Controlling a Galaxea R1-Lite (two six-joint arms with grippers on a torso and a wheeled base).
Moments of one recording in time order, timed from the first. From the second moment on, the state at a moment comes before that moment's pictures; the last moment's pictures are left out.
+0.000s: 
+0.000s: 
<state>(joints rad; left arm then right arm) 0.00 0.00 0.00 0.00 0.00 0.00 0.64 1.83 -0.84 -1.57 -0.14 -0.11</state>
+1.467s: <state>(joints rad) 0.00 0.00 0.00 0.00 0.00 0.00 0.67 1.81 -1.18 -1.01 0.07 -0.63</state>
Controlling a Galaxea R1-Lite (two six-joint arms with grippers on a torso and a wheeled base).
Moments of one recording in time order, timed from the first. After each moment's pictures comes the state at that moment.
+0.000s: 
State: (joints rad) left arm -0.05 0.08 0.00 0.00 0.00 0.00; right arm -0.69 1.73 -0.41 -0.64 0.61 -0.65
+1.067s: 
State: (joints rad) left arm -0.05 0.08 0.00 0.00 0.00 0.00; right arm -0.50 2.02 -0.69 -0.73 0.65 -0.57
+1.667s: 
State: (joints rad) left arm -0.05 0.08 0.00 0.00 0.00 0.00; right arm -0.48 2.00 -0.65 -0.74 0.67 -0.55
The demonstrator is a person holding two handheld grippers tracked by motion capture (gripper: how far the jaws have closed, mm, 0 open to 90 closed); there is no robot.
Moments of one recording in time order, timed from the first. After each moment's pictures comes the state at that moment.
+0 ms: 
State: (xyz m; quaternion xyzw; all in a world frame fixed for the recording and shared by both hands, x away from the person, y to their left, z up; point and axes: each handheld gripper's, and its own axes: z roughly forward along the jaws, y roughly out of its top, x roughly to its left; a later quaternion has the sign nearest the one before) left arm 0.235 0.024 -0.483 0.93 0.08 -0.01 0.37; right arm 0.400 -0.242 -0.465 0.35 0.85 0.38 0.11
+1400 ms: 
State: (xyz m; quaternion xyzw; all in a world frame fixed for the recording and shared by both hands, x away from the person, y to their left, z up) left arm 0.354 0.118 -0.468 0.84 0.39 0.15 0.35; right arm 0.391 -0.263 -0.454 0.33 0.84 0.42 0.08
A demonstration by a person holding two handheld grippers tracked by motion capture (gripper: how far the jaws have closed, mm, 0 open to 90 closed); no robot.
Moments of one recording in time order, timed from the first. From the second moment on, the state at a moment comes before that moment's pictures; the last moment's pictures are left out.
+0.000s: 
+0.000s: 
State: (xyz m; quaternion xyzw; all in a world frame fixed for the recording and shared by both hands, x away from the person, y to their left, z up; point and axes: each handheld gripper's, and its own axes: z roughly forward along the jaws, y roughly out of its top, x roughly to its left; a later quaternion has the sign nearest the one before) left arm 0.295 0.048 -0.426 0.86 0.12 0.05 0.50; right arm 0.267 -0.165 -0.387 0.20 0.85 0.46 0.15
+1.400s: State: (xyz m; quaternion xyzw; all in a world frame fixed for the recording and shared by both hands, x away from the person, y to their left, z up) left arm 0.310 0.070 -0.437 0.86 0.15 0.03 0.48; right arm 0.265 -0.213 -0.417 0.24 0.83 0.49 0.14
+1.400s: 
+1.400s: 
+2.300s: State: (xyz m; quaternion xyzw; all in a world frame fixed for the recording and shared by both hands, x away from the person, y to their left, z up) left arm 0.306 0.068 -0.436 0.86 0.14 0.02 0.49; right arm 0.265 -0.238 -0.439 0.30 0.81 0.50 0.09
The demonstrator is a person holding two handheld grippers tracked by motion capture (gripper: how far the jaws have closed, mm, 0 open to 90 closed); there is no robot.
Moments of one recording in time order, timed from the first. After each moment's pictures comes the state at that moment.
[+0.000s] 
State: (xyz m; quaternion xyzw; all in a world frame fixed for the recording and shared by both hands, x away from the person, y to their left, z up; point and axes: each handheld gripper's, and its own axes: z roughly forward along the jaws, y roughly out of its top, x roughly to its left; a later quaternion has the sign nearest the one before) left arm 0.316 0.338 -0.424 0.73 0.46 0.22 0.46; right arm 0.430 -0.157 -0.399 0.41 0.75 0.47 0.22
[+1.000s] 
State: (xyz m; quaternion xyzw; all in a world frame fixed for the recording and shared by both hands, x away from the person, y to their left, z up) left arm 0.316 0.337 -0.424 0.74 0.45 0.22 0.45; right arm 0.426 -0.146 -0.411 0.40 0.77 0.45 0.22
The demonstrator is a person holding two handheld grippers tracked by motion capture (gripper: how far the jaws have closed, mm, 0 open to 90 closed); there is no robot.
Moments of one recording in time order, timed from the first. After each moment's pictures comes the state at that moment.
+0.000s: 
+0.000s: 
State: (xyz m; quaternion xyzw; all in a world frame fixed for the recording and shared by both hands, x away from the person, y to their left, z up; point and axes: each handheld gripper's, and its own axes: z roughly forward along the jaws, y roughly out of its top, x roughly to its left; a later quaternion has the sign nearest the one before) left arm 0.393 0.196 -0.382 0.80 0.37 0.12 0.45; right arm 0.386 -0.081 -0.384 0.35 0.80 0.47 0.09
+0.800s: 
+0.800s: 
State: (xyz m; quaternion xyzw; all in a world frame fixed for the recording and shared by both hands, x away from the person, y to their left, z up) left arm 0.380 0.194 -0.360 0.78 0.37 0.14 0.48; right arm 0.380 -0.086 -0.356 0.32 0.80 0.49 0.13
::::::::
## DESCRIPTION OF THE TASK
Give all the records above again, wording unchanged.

## SOLUTION BELOW
Controlling a Galaxea R1-Lite (two six-joint arms with grippers on a torso and a wheeled base).
Moments of one recording in time order, timed from the first. From the second moment on, the state at a moment comes before that moment's pictures; the last moment's pictures are left out.
+0.000s: 
+0.000s: 
<state>(joints rad; left arm then right arm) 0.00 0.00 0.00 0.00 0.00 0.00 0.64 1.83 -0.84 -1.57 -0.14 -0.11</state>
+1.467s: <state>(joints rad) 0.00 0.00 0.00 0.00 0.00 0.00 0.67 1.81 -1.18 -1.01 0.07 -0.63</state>
Controlling a Galaxea R1-Lite (two six-joint arms with grippers on a torso and a wheeled base).
Moments of one recording in time order, timed from the first. After each moment's pictures comes the state at that moment.
+0.000s: 
State: (joints rad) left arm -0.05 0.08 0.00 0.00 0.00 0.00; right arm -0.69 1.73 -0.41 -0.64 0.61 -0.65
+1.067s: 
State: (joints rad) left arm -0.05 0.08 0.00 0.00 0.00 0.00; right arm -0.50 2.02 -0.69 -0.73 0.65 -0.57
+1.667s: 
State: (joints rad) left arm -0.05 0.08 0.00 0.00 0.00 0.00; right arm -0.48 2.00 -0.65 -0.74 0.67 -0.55
The demonstrator is a person holding two handheld grippers tracked by motion capture (gripper: how far the jaws have closed, mm, 0 open to 90 closed); there is no robot.
Moments of one recording in time order, timed from the first. After each moment's pictures comes the state at that moment.
+0 ms: 
State: (xyz m; quaternion xyzw; all in a world frame fixed for the recording and shared by both hands, x away from the person, y to their left, z up; point and axes: each handheld gripper's, and its own axes: z roughly forward along the jaws, y roughly out of its top, x roughly to its left; a later quaternion has the sign nearest the one before) left arm 0.235 0.024 -0.483 0.93 0.08 -0.01 0.37; right arm 0.400 -0.242 -0.465 0.35 0.85 0.38 0.11
+1400 ms: 
State: (xyz m; quaternion xyzw; all in a world frame fixed for the recording and shared by both hands, x away from the person, y to their left, z up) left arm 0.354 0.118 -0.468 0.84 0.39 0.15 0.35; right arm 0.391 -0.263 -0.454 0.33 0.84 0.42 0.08
A demonstration by a person holding two handheld grippers tracked by motion capture (gripper: how far the jaws have closed, mm, 0 open to 90 closed); no robot.
Moments of one recording in time order, timed from the first. From the second moment on, the state at a moment comes before that moment's pictures; the last moment's pictures are left out.
+0.000s: 
+0.000s: 
State: (xyz m; quaternion xyzw; all in a world frame fixed for the recording and shared by both hands, x away from the person, y to their left, z up; point and axes: each handheld gripper's, and its own axes: z roughly forward along the jaws, y roughly out of its top, x roughly to its left; a later quaternion has the sign nearest the one before) left arm 0.295 0.048 -0.426 0.86 0.12 0.05 0.50; right arm 0.267 -0.165 -0.387 0.20 0.85 0.46 0.15
+1.400s: State: (xyz m; quaternion xyzw; all in a world frame fixed for the recording and shared by both hands, x away from the person, y to their left, z up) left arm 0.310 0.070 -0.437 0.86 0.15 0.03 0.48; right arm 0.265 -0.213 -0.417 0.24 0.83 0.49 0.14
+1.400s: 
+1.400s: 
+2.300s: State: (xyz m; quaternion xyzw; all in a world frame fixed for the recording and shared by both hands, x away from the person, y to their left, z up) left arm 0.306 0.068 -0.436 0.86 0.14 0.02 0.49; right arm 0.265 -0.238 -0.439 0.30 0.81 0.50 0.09
The demonstrator is a person holding two handheld grippers tracked by motion capture (gripper: how far the jaws have closed, mm, 0 open to 90 closed); there is no robot.
Moments of one recording in time order, timed from the first. After each moment's pictures comes the state at that moment.
[+0.000s] 
State: (xyz m; quaternion xyzw; all in a world frame fixed for the recording and shared by both hands, x away from the person, y to their left, z up; point and axes: each handheld gripper's, and its own axes: z roughly forward along the jaws, y roughly out of its top, x roughly to its left; a later quaternion has the sign nearest the one before) left arm 0.316 0.338 -0.424 0.73 0.46 0.22 0.46; right arm 0.430 -0.157 -0.399 0.41 0.75 0.47 0.22
[+1.000s] 
State: (xyz m; quaternion xyzw; all in a world frame fixed for the recording and shared by both hands, x away from the person, y to their left, z up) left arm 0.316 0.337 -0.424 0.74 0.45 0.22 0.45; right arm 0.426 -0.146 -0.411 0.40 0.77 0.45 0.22
The demonstrator is a person holding two handheld grippers tracked by motion capture (gripper: how far the jaws have closed, mm, 0 open to 90 closed); there is no robot.
Moments of one recording in time order, timed from the first. After each moment's pictures comes the state at that moment.
+0.000s: 
+0.000s: 
State: (xyz m; quaternion xyzw; all in a world frame fixed for the recording and shared by both hands, x away from the person, y to their left, z up; point and axes: each handheld gripper's, and its own axes: z roughly forward along the jaws, y roughly out of its top, x roughly to its left; a later quaternion has the sign nearest the one before) left arm 0.393 0.196 -0.382 0.80 0.37 0.12 0.45; right arm 0.386 -0.081 -0.384 0.35 0.80 0.47 0.09
+0.800s: 
+0.800s: 
State: (xyz m; quaternion xyzw; all in a world frame fixed for the recording and shared by both hands, x away from the person, y to their left, z up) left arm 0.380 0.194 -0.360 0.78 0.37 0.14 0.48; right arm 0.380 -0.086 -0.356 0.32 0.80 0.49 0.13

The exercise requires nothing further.